From the listing that follows, count the lines including "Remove" and give the number alone.

#### EXTRACTED RECORDS:
-----
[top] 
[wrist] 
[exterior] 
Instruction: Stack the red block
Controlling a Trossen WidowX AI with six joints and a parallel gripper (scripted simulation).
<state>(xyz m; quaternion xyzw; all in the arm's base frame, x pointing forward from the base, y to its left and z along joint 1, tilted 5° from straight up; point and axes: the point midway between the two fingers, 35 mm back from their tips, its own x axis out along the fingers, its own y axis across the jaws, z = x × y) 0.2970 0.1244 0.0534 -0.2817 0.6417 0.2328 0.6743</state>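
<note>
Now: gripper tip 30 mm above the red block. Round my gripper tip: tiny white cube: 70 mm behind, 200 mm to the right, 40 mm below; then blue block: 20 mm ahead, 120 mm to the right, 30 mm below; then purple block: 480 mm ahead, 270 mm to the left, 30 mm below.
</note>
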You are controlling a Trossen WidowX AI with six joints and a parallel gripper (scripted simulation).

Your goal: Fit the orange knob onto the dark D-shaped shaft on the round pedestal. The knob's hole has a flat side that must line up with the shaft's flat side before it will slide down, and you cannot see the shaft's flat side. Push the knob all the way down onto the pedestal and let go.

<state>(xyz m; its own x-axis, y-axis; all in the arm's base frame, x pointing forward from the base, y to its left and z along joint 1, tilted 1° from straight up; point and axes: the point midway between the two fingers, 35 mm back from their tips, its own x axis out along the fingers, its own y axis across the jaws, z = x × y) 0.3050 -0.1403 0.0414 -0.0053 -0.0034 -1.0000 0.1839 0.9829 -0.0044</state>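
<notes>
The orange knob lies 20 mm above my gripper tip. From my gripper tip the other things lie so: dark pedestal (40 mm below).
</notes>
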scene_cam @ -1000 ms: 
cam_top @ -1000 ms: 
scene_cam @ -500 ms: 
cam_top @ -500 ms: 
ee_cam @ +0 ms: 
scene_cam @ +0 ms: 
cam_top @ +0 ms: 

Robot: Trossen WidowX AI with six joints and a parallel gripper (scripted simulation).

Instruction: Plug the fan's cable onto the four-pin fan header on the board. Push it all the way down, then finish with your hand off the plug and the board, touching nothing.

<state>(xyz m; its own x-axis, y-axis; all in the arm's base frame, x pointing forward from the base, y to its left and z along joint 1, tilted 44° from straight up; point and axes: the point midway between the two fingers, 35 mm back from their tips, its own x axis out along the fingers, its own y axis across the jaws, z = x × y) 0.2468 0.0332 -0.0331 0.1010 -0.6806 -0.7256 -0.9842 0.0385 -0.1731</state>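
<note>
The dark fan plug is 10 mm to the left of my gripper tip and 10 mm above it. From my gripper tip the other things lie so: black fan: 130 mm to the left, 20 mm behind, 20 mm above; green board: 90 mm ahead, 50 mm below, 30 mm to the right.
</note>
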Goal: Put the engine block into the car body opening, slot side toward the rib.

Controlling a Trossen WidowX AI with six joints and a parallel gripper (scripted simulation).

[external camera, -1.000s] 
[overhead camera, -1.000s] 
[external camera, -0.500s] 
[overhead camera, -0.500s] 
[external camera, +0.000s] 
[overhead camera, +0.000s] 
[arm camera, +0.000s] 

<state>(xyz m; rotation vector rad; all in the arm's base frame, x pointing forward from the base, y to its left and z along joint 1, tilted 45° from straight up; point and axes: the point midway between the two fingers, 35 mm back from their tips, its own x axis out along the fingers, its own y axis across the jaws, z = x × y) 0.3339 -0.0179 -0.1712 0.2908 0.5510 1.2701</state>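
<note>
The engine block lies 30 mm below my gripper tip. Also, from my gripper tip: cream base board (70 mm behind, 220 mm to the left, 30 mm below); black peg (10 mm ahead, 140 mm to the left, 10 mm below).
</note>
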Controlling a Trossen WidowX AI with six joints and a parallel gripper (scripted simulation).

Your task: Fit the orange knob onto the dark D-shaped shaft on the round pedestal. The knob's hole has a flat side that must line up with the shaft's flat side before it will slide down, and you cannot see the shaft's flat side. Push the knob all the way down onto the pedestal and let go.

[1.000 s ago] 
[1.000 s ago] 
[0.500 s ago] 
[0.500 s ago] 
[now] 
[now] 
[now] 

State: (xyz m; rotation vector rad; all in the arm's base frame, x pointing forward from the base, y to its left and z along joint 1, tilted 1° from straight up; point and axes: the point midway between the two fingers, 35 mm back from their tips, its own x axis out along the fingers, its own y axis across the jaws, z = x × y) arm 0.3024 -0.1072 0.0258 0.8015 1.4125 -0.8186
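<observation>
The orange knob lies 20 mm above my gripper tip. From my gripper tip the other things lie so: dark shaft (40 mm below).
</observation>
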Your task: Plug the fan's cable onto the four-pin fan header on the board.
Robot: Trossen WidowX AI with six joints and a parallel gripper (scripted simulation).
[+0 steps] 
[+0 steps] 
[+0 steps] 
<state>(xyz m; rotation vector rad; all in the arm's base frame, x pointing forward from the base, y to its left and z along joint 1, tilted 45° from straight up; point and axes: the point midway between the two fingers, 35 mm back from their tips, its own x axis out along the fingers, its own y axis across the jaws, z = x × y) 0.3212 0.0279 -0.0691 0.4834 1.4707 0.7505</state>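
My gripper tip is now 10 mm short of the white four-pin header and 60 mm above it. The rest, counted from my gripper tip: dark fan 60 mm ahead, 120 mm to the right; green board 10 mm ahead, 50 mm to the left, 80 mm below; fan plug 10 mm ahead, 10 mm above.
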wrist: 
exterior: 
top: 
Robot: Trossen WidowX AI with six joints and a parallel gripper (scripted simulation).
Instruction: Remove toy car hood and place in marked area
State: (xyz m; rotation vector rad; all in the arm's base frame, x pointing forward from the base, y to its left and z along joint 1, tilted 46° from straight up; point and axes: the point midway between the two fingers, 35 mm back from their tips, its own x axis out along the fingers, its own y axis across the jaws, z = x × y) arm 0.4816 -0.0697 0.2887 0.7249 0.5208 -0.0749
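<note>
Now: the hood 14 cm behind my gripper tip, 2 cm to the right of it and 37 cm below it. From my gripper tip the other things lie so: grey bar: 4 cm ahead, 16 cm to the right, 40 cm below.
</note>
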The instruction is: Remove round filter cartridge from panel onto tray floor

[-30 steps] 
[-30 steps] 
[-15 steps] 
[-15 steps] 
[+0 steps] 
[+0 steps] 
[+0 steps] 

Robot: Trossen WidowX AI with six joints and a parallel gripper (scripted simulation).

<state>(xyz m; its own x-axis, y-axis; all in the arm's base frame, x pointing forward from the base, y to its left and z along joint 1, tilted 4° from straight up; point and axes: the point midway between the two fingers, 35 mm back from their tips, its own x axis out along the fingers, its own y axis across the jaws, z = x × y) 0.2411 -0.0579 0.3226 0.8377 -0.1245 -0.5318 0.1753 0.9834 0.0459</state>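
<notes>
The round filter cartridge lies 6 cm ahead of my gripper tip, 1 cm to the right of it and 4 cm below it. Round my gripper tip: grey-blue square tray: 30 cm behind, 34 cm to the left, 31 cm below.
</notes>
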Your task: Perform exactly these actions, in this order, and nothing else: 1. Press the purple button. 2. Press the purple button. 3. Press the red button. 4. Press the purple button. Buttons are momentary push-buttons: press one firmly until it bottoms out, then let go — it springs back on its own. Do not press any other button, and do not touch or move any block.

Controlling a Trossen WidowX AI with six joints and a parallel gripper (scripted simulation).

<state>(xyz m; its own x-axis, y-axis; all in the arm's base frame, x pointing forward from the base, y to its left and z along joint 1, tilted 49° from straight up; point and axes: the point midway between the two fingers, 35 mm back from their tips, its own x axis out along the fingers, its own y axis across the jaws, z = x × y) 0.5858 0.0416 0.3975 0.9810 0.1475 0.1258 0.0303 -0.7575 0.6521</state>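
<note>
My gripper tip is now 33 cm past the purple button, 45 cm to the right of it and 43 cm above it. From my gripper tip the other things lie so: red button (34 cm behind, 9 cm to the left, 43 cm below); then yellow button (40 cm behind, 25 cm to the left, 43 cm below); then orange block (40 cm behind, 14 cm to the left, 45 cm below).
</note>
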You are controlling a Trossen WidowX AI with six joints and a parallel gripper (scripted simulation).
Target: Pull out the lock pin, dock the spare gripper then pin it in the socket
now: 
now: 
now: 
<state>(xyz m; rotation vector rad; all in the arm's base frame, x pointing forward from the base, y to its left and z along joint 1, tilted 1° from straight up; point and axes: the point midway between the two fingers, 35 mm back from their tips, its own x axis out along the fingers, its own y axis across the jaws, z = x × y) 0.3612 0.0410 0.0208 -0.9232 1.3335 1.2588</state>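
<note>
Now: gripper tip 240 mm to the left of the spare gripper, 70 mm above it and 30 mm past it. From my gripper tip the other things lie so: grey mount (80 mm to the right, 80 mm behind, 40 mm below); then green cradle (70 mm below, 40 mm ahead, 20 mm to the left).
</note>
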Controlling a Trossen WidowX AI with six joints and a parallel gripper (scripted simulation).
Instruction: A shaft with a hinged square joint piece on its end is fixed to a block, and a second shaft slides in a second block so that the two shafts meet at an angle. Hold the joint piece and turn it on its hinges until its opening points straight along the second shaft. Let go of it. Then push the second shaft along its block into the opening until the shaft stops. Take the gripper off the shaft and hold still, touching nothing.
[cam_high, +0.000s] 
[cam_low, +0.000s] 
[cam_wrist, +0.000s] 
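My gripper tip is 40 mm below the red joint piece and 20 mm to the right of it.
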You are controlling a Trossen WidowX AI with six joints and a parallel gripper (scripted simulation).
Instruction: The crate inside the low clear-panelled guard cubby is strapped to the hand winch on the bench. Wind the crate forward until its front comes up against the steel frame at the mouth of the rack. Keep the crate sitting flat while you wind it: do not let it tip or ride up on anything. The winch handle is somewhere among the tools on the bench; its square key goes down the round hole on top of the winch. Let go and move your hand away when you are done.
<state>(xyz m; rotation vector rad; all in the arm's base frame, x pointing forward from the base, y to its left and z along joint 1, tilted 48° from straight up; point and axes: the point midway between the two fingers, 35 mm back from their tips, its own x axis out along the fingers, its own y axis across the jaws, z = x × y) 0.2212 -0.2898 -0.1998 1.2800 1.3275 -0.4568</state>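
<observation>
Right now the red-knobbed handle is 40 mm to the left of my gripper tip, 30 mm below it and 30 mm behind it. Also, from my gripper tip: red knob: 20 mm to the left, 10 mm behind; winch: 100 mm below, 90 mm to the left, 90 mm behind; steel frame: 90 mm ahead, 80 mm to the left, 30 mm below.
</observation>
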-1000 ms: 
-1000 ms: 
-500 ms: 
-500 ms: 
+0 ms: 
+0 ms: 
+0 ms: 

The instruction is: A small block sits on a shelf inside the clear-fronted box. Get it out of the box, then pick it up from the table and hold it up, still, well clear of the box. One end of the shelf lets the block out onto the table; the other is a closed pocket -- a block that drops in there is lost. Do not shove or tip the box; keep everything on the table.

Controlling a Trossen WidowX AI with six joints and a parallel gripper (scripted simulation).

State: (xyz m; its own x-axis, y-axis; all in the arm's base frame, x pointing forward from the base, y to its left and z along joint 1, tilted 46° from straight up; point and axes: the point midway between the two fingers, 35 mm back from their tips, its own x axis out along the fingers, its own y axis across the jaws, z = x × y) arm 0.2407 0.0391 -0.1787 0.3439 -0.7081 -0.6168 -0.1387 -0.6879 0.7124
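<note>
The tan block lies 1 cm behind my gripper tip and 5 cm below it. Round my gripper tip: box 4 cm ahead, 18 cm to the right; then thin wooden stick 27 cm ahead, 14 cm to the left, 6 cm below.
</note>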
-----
#### ANSWER SPACE:
2